» Work order
Your answer must be an exact copy of the listing that follows, with all pictures omitted.

» Data provided

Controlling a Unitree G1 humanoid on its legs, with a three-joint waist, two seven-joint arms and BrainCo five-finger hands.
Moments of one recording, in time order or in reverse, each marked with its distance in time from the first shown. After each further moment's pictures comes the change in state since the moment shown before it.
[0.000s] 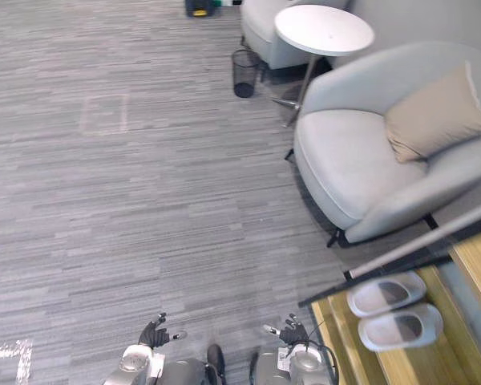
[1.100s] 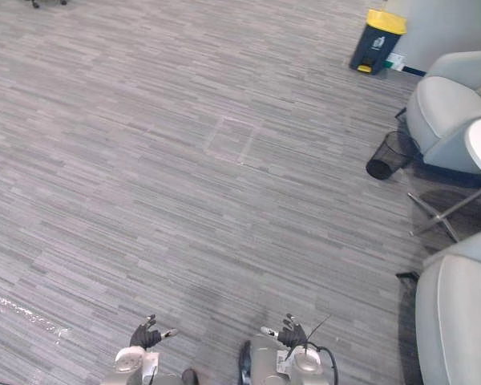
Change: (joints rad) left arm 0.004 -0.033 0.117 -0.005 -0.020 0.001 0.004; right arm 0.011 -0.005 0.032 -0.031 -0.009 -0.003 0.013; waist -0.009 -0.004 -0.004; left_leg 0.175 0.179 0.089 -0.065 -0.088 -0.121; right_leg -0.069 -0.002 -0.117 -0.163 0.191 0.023
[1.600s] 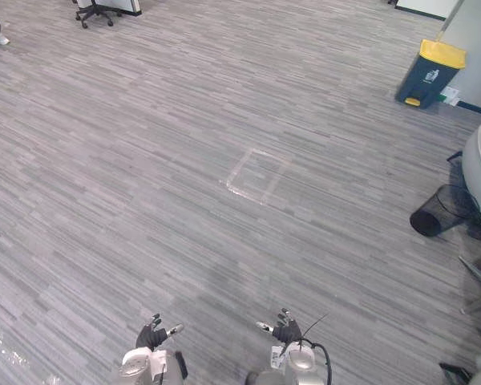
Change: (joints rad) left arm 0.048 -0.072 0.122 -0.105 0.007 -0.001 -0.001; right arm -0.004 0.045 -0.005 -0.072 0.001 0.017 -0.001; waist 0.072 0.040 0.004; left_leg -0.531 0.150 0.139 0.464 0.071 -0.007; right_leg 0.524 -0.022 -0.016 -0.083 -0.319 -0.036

» Answer for the task
Controlling a Unitree G1 humanoid on its legs, with a three-joint waist, two seven-joint arms and BrainCo five-finger hands.
Moments of one recording, in time order or in reverse, each marked with its distance in time from the first shown. After each further moment's pictures comes the change in state since the moment shown before it.
[0.000s] 
[1.100s] 
Change: (joints rad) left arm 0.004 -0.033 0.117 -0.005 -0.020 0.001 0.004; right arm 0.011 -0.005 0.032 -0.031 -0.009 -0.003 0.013; waist -0.009 -0.004 -0.004; left_leg 0.175 0.179 0.089 -0.065 -0.088 -0.121; right_leg -0.069 -0.002 -0.117 -0.163 0.191 0.023
[1.600s] 
Change: (joints rad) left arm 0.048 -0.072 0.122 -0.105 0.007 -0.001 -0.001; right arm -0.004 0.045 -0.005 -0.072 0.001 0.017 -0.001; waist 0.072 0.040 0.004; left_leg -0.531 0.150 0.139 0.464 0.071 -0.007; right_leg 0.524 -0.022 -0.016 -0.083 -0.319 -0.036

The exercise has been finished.